La casa estaba en silencio cuando Thiago llegó.
Su mamá estaba sentada en la cocina, con una taza de té entre las manos. No se sorprendió al verlo entrar tan tarde; solo levantó la mirada y lo observó como si supiera que algo estaba roto.
—¿Querés contarme? —preguntó.
Thiago dejó la mochila en el piso y se sentó frente a ella. Durante unos segundos no dijo nada. Las palabras se le acumulaban en la garganta como piedras.
—Ellos… —empezó— despertaron.
Su mamá asintió despacio.
—Lo sé.
Thiago levantó la vista, sorprendido.
—¿Cómo?
—Porque cuando algo así pasa —dijo—, se siente. Y porque te conozco.
Thiago apretó los puños.
—Yo no —dijo—. No desperté nada.
El silencio se estiró.
—Intenté —continuó—. De verdad. Pero no hay nada en mí. Soy el único que se quedó atrás.
Su mamá apoyó la taza.
—Eso no te hace menos.
Thiago soltó una risa amarga.
—Sí, lo hace. Para ellos, para todos.

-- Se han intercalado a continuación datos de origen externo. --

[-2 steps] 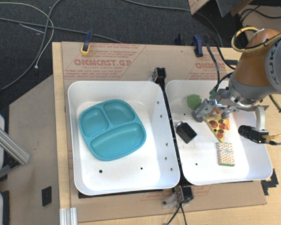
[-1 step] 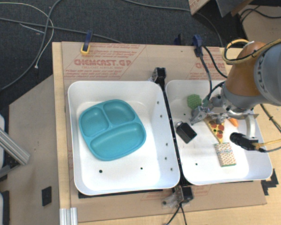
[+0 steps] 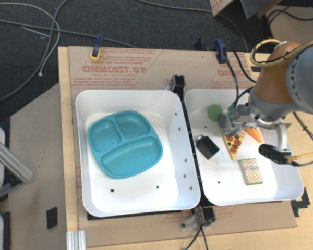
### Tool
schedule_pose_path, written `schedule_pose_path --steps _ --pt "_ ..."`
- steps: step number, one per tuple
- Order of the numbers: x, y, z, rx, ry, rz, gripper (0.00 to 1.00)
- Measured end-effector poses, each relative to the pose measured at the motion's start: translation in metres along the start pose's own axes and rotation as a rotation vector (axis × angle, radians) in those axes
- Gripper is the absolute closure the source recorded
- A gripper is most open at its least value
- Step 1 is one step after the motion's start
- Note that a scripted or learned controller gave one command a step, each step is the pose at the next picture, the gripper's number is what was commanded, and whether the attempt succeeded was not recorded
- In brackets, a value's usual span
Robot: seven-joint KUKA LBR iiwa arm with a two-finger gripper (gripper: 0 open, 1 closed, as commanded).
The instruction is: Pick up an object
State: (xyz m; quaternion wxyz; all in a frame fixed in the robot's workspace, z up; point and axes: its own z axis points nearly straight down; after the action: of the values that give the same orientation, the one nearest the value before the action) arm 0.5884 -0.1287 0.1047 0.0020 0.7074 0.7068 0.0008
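The right bin (image 3: 281, 191) holds several small items. A green knobbly piece (image 3: 214, 111) lies at its back left, a black block (image 3: 207, 146) toward the left wall, and a pizza-slice toy (image 3: 233, 144) in the middle. An orange carrot-like piece (image 3: 254, 134) pokes out beside the wrist, and a patterned cracker-like tile (image 3: 251, 171) lies nearer the front. My gripper (image 3: 228, 125) hangs low over the top end of the pizza slice, just right of the green piece. The wrist hides whatever is directly under it.
A blue divided plate (image 3: 126, 143) lies in the left bin (image 3: 94, 191). A black fitting (image 3: 271, 153) with a yellow cable juts from the arm over the right bin's right side. The arm's grey and orange body (image 3: 281, 82) covers the bin's back right corner.
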Motion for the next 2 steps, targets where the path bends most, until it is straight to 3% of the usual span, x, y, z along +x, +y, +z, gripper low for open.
schedule_pose_path --steps 2 --pt "0.006 -0.003 -0.097 -0.001 0.001 -0.002 1.0"
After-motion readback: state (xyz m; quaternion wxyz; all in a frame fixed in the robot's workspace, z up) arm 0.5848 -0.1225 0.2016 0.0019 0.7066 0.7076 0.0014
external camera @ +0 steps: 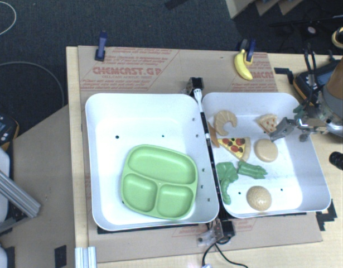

Siempre fui “el primo”. Ahora soy el que estorba.
—No estorbás —respondió ella con firmeza—. Sos parte de esta familia, tengas o no tengas lo que ellos tienen.
Thiago la miró.
—¿Y para qué? —preguntó—. ¿Para mirar desde afuera cómo se transforman en algo increíble?
Ella dudó un segundo.
—Para ayudar —dijo—. A veces, ayudar no es brillar.
Las palabras le cayeron como un golpe.
—Ayudar —repitió—. O sea, quedarme al costado.
—No quise decir eso…
—Eso dijiste —interrumpió Thiago, poniéndose de pie—. Que aunque no sea lo que quiero, tengo que aceptar mi lugar.
Ella también se levantó.
—Thiago, escuchame. No todo el mundo está destinado a—
—¿A qué? —la cortó—. ¿A ser normal?
No esperó respuesta.
Caminó hacia su habitación, agarró una campera y volvió a la cocina.
—¿A dónde vas? —preguntó ella, preocupada.
Thiago dudó apenas.
—A buscar respuestas —dijo.
—No hagas esto —pidió ella—. Tu papá…
Thiago se detuvo en la puerta.
—Justamente.
Salió sin mirar atrás.
La noche lo envolvió de inmediato.
Mientras caminaba, el nombre le golpeaba la cabeza una y otra vez. El hombre del que apenas sabía nada. El que no había estado. El único al que todavía no le había preguntado nada.
—Si alguien tiene que decirme quién soy —murmuró—, va a ser él.
Apretó el paso.
Muy lejos de ahí, algo antiguo se agitó, atento.
Thiago no lo sabía, pero acababa de dar el primer paso fuera del círculo.
Y algunos caminos… no tienen regreso.